- [INSTRUCTIONS TO FOLLOW]
For the listing below, give the count of lines containing the string "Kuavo" and nothing else.

- [PROVIDED INFORMATION]
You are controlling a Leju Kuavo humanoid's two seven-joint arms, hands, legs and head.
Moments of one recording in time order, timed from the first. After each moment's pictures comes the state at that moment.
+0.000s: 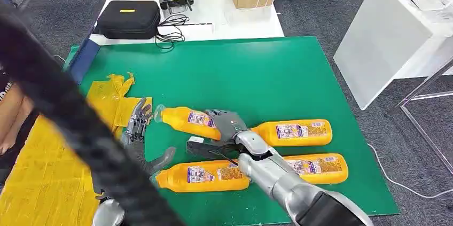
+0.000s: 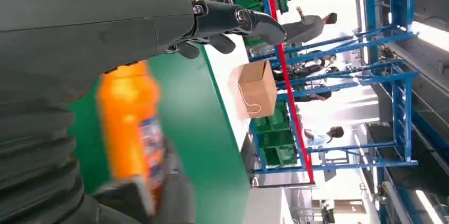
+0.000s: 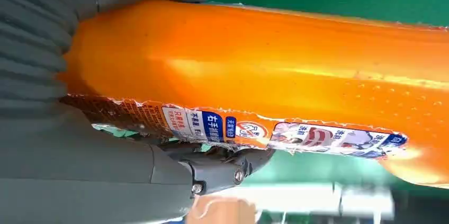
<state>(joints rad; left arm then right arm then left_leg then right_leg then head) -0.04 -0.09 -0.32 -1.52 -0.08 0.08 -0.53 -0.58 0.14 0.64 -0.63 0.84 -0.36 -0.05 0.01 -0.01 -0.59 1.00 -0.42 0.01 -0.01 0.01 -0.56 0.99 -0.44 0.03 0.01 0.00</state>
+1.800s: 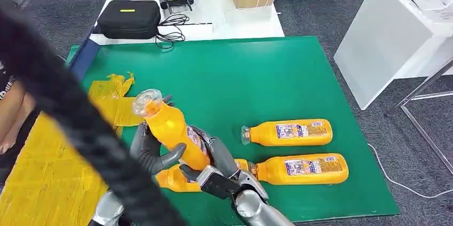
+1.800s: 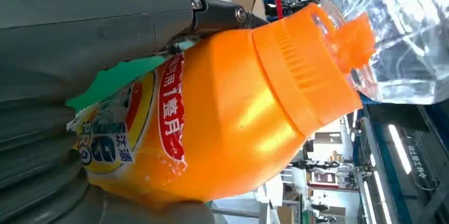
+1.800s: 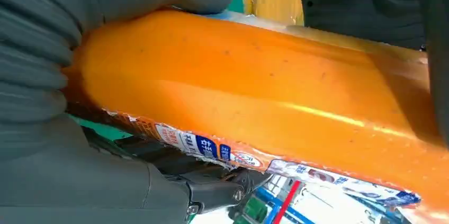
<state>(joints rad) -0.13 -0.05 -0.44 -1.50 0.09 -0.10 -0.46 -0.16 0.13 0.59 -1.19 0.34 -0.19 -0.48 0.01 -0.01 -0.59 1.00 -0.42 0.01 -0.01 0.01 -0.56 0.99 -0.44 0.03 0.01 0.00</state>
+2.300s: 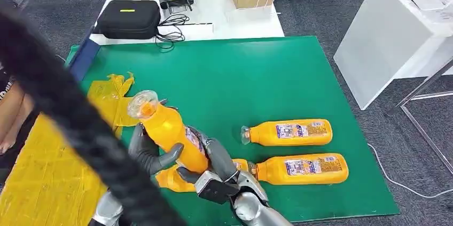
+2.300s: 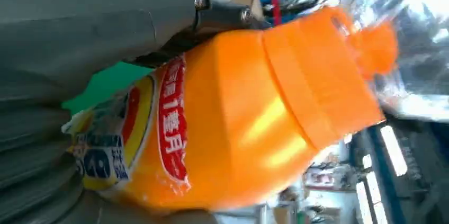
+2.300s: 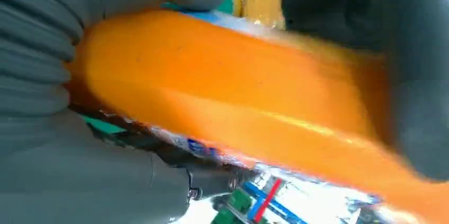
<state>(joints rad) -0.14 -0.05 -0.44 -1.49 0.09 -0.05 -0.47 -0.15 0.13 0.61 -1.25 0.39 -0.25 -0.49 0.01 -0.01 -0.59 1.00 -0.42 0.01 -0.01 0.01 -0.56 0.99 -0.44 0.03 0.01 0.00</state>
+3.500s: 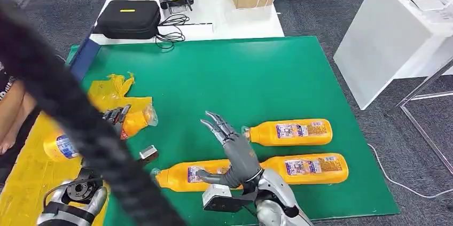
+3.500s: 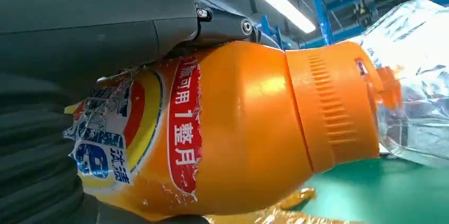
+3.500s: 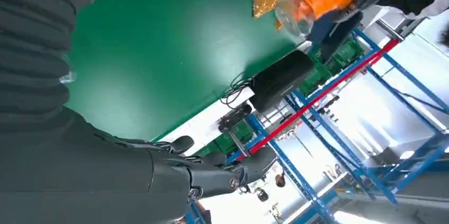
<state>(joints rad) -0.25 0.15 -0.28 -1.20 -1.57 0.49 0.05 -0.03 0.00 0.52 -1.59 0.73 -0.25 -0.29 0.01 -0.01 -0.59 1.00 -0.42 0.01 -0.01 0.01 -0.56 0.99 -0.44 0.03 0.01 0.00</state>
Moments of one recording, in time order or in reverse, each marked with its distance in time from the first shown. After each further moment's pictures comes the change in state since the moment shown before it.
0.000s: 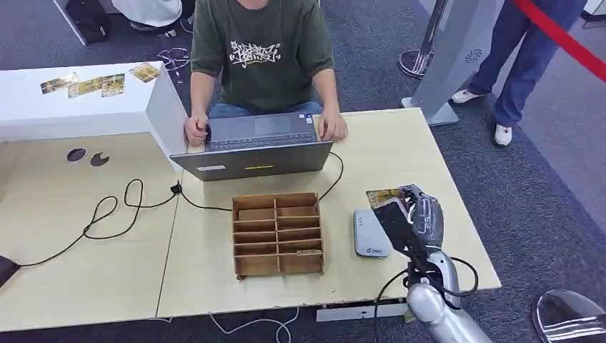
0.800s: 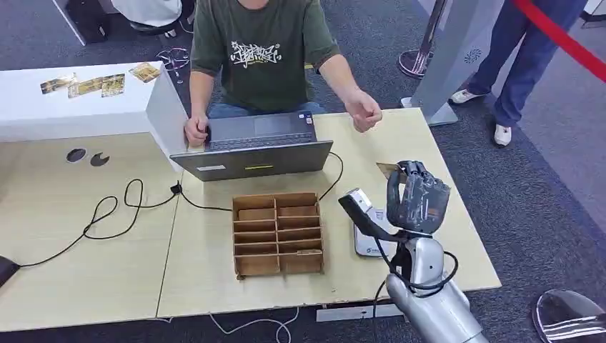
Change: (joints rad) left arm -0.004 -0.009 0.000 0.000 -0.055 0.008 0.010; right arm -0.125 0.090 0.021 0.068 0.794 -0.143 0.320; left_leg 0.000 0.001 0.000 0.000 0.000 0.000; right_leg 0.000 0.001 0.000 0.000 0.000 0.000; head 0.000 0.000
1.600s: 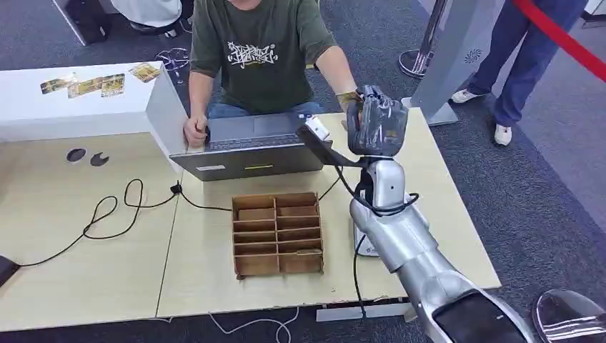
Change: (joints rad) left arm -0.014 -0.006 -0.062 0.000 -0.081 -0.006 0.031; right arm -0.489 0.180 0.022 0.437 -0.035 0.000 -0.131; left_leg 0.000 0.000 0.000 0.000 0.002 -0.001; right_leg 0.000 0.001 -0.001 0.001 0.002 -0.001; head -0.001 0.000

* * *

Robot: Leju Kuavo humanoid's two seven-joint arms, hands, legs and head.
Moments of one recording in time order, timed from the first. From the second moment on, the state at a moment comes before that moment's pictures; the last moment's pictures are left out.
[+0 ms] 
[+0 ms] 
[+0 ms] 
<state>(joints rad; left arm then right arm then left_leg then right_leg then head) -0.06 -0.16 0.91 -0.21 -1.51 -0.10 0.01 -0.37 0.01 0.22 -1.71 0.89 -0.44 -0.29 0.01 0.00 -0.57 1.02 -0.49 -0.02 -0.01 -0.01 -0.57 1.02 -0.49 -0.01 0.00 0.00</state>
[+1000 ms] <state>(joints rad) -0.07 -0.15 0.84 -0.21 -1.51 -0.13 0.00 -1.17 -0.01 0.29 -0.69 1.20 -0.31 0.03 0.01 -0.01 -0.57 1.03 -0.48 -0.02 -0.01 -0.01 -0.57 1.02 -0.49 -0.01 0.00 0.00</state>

- [ANSWER SPACE]
2